Idea is simple one thread adding elements into queue, and few other “working” threads picking up objects and doing their job on them (not a rocket science).
Please consider 2 examples of my working threads which picking up elements.
First example working fine unless -O3 optimization is specified. In that case it starts to endlessly looping without picking up anything.
while (true){
if (t_exitSignal[tID]){
dorun = false;
break;
}
//cout<<"w8\n";
//check if queue has some work for us
if (!frame_queue->empty()){
//try to get lock and recheck that queue no empty
pthread_mutex_lock( &mutex_frame_queue );
if (!frame_queue->empty()){
cout<<"Pickup "<<tID<<endl;
con = frame_queue->front();
frame_queue->pop();
t_idling[tID] = false;
pthread_mutex_unlock( &mutex_frame_queue );
break;
}
pthread_mutex_unlock( &mutex_frame_queue );
}
}
Now consider this one, exactly the same code, except mutex gettimg locked before I checking for queue->empthy. This work works fine for all levels of optimization.
while (true){
if (t_exitSignal[tID]){
dorun = false;
break;
}
//cout<<"w8\n";
//try to get lock and recheck that queue no empty
pthread_mutex_lock( &mutex_frame_queue );
//check if queue has some work for us
if (!frame_queue->empty()){
cout<<"Pickup "<<tID<<endl;
con = frame_queue->front();
frame_queue->pop();
t_idling[tID] = false;
pthread_mutex_unlock( &mutex_frame_queue );
break;
}
pthread_mutex_unlock( &mutex_frame_queue );
}
Just in case it make a difference this is how I populate queue from other thread
pthread_mutex_lock( &mutex_frame_queue );
//adding the same contianer into queue to make it available for threads
frame_queue->push(*cursor);
pthread_mutex_unlock( &mutex_frame_queue );
My question is: why first example of code stop working why I compiling with -O3 option ?

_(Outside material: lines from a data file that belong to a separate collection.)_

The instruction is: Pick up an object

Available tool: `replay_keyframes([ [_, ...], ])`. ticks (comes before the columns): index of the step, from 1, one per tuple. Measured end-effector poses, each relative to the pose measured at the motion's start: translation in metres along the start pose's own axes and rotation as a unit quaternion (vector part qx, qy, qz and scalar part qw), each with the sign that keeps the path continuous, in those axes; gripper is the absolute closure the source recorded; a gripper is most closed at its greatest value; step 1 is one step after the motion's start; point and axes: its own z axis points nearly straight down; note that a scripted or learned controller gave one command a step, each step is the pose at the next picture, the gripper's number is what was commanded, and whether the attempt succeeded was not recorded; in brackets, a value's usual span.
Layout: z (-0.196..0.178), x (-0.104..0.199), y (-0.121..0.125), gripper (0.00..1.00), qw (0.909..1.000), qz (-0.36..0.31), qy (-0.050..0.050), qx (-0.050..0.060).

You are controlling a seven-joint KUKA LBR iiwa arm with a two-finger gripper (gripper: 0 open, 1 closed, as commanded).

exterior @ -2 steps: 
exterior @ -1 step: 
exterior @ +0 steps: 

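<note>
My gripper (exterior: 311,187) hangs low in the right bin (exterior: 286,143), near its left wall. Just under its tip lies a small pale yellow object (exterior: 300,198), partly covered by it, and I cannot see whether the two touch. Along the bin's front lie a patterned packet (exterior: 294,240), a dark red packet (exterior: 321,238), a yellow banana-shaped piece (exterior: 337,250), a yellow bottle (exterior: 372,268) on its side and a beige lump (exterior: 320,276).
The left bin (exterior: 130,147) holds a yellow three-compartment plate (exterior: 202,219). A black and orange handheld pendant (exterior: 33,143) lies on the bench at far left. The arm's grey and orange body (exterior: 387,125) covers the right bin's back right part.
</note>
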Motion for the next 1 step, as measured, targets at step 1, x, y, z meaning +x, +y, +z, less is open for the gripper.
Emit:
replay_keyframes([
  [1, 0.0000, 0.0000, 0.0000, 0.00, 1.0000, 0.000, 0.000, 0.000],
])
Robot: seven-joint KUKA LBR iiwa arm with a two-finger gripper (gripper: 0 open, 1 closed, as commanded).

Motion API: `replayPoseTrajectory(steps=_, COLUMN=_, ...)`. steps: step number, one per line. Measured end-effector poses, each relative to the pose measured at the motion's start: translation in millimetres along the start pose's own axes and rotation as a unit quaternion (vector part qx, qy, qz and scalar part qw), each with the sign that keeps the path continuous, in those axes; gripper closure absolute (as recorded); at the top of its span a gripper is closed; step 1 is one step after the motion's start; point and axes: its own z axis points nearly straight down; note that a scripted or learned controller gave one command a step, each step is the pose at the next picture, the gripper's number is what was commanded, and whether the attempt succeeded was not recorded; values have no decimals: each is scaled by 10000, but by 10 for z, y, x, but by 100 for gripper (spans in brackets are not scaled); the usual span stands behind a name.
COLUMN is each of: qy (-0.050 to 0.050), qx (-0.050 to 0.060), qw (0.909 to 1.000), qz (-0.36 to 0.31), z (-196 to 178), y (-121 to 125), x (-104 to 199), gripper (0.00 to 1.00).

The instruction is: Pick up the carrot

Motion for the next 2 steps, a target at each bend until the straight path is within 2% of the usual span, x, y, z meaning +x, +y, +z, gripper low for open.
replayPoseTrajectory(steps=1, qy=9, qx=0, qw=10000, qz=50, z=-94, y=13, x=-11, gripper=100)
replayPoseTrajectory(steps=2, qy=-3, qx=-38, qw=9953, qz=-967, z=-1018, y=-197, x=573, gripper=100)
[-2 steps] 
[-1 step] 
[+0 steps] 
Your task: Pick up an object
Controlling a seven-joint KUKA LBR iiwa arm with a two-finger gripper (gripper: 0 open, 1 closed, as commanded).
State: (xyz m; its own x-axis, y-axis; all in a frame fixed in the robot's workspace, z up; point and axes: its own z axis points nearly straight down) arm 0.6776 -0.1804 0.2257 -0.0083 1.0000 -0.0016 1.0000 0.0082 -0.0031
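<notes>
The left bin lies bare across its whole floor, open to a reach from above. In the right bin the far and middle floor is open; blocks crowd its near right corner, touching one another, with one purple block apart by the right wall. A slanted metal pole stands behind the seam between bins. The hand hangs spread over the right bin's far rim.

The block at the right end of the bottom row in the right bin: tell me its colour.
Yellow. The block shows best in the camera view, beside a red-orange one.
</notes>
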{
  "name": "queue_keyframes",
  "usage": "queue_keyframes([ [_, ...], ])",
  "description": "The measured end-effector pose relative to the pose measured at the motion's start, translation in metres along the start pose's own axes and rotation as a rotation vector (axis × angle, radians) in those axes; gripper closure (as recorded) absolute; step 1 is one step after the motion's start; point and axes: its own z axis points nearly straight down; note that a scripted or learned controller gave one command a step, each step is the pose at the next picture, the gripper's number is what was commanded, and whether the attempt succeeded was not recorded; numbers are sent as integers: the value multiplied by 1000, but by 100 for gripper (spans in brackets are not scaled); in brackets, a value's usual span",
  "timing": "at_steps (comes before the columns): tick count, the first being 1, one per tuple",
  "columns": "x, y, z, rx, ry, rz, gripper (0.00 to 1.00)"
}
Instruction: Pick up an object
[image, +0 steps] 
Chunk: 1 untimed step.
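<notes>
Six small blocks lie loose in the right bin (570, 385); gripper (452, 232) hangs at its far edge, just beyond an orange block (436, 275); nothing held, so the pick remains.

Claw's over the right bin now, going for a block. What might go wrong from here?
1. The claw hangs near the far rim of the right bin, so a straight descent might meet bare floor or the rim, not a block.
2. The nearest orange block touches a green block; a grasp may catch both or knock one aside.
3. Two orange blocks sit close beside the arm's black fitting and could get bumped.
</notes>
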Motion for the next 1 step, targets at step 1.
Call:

Any other suggestion for the queuing system ?
Thanks a lot!
SOLUTION: This is what I come up with at the end. Seems to work much better than either of the methods above. (just in case someone interested 😉
while (true){
if (t_exitSignal[tID]){
dorun = false;
break;
}
//try to get lock and check that queue no empty
pthread_mutex_lock( &mutex_frame_queue );
if (!frame_queue->empty()){
con = frame_queue->front();
frame_queue->pop();
t_idling[tID] = false;
pthread_mutex_unlock( &mutex_frame_queue );
break;
}else{
pthread_cond_wait(&conf_frame_queue, &mutex_frame_queue);
pthread_mutex_unlock( &mutex_frame_queue );
}
}
Adding
pthread_mutex_lock( &mutex_frame_queue );
//adding the same contianer into queue to make it available for threads
frame_queue->push(*cursor);
//wake up any waiting threads
pthread_cond_signal(&conf_frame_queue);
pthread_mutex_unlock( &mutex_frame_queue )
I’m guessing you are seeing a bug based on assumptions about instruction ordering when you check if the queue is empty – when you turn up the optimization the ordering changes and it breaks because the mutex you have hasn’t put up a memory barrier protecting this from occurring.